Значит, и здесь замешан маг. Уже само по себе странно, что вервольфы пришли такой стаей. Что за уловку применил маг, было неизвестно. Перед глазами был лишь очевидный результат. Даже на вскидку их было больше десяти.
— Больше десяти. Плохо, — сказал Торрес, прижимаясь к нему спиной. Энкрид тоже выхватил меч.
Дзень.
Спина к спине с Торресом. Он решил подумать позже. Он решил сопротивляться в меру, но… это не означало, что он собирался покорно умереть.
«Этого не будет».
Как и всегда. Он сделает шаг в завтрашний день. Энкрид собрался с духом и приготовил меч к бою.
Имя этим тварям — ликантропы. Твари, в чьих сердцах заключена магия. Их трудно даже сравнивать с гулями-людоедами — это были очень опасные противники. Обычно, чтобы справиться с одним вервольфом, требовался целый тренированный отряд. Пытаться охотиться на них меньшим числом не рекомендовалось. Ведь это могло легко привести к ранениям или смерти. А если ликантропы сбивались в стаю, на них не советовали нападать даже силами взвода.
Но сейчас…
— Ха, их тут больше двадцати.
За короткое время их число ещё выросло. С их стороны было десять разведчиков, включая его самого и Торреса. Вервольфов — больше двадцати. Более того, они окружили их и атаковали, словно подтверждая догадку Энкрида о вмешательстве мага. С вервольфом трудно справиться, даже когда он просто беснуется, поддавшись инстинктам. А в ночь Двойной луны эти твари становились ещё сильнее. И вдобавок ко всему — атака в окружении?
Как бы это сказать…
— Похоже, нам конец, — самоироничные слова Торреса были ответом.

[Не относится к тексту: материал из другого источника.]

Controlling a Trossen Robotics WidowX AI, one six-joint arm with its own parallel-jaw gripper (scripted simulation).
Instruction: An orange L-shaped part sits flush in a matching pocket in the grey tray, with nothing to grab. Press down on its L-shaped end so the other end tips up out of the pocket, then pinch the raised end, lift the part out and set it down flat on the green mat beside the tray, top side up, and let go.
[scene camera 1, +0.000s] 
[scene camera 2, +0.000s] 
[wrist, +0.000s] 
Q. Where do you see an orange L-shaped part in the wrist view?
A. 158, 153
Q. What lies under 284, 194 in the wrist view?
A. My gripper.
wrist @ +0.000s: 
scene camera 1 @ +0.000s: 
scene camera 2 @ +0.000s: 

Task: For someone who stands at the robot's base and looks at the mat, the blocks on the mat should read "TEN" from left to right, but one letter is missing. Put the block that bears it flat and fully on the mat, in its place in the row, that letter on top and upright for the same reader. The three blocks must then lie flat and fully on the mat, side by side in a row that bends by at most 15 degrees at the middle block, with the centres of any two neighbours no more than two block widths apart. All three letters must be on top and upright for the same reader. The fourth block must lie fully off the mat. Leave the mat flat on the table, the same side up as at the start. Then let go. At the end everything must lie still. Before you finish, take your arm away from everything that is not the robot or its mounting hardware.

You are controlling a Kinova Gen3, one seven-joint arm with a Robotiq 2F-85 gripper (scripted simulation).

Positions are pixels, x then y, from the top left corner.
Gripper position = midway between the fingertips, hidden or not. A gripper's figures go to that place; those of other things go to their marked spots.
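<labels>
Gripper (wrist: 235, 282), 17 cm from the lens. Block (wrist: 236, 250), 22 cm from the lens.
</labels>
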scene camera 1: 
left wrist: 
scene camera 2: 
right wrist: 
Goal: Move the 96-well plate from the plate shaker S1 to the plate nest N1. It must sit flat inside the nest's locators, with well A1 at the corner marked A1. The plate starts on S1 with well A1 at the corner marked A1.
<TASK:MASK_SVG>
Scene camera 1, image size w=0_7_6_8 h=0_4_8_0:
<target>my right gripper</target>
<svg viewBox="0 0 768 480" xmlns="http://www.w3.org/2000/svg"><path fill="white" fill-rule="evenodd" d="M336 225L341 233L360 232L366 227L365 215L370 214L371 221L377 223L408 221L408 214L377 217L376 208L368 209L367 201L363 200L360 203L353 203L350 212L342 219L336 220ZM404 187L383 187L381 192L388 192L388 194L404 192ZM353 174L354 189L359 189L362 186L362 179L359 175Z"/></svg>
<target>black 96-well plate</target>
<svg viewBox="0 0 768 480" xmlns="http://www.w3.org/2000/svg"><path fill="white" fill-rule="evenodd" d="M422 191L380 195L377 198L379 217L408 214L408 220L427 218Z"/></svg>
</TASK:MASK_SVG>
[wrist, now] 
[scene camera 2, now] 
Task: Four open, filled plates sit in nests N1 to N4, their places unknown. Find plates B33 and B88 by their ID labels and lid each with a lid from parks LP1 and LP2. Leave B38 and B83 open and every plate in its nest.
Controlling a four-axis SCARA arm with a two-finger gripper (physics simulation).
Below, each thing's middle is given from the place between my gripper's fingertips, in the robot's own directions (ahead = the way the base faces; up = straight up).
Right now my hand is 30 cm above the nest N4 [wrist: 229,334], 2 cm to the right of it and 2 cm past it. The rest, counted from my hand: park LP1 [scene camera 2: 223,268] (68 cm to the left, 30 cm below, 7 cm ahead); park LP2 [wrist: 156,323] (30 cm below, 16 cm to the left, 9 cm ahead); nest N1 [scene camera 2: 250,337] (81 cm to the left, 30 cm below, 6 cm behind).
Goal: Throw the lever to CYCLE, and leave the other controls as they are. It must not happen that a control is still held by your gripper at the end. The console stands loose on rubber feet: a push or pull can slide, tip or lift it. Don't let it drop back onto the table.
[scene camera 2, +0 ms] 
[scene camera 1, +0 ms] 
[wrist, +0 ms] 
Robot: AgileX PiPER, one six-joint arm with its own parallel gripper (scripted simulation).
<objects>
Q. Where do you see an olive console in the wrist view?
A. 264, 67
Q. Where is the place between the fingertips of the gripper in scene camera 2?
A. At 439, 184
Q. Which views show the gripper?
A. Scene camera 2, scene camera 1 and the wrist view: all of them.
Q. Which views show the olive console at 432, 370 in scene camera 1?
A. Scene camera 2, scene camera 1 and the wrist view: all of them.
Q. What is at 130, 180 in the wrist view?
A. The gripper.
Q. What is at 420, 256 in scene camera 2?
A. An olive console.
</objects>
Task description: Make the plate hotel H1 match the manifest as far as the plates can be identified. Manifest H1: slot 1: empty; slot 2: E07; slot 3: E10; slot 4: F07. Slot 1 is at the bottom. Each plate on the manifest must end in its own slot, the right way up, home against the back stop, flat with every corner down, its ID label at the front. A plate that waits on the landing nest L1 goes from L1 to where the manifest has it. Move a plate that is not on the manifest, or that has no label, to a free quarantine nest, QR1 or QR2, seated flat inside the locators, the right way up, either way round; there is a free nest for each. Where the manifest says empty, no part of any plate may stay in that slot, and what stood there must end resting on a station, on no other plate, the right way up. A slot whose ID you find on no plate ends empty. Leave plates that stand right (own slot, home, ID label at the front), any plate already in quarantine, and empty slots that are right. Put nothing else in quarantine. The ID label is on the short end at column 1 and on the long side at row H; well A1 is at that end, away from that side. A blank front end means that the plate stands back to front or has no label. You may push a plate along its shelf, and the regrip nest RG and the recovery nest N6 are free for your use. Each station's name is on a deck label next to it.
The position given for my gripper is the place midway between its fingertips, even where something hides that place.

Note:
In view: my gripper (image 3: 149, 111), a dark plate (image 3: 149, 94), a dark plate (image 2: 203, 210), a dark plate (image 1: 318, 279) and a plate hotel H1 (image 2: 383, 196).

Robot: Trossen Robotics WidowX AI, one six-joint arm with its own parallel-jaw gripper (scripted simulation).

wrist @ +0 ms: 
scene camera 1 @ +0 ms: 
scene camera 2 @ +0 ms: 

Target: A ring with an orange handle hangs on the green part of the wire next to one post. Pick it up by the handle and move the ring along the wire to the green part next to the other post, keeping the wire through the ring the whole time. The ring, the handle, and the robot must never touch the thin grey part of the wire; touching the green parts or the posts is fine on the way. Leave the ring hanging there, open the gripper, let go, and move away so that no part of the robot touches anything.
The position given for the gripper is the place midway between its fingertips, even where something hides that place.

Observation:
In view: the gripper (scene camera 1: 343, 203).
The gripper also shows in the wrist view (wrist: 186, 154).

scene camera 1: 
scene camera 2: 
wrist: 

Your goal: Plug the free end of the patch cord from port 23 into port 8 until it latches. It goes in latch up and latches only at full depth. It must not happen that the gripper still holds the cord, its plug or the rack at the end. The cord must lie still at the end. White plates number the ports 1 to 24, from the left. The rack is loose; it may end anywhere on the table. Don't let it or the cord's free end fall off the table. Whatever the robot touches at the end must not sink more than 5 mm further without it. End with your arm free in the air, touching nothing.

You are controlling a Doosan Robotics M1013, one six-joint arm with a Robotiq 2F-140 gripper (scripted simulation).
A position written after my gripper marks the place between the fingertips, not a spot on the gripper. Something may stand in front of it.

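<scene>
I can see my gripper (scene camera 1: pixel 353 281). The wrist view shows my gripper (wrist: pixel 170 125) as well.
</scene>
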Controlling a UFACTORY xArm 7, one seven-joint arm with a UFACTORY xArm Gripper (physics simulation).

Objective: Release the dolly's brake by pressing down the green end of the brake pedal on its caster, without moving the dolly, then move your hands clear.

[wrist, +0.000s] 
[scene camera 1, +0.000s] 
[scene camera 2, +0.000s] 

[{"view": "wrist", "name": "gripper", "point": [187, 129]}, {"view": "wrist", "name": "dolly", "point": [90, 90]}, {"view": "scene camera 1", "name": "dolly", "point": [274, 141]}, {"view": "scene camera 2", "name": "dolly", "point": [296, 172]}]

Пути к отступлению не было.
Энкрид сражался отчаянно. Он убил трёх вервольфов и отрубил руку четвёртому. В пылу боя он метнул Свистящий кинжал и подарил одноглазому вожаку ещё пару шрамов. Это была поистине отчаянная битва. Таков был итог схватки со стаей ликантропов.
Торрес сражался не хуже. Хоть он и пал раньше Энкрида, но успел уложить двоих. Пин убила одного и была сражена, когда дралась со вторым. Остальные полегли ещё раньше.
Энкрид, истекая кровью, опустил разорванную руку. Он развернулся, намереваясь нанести последний удар, но споткнулся обо что-то. Это была голова. Голова бойца, который мечтал стать поваром.
— Немного раздражает.
Хотя он и знал, что со смертью этот день просто повторится, видеть такое было не слишком приятно.
— Кха-а-а!
В следующий миг шесть вервольфов разом набросились на Энкрида. Естественно, выжить он не мог. Умирать, когда твоё тело рвут на куски, ему пришлось впервые. Это тоже было, разумеется, мучительно. Время боли тянулось. Сколько оно длилось?
Он закрыл глаза, а когда открыл…
Боль исчезла. Он увидел безмолвно колышущуюся чёрную реку. А вместе с ней — и челнок, дрейфующий по её водам, и Лодочника.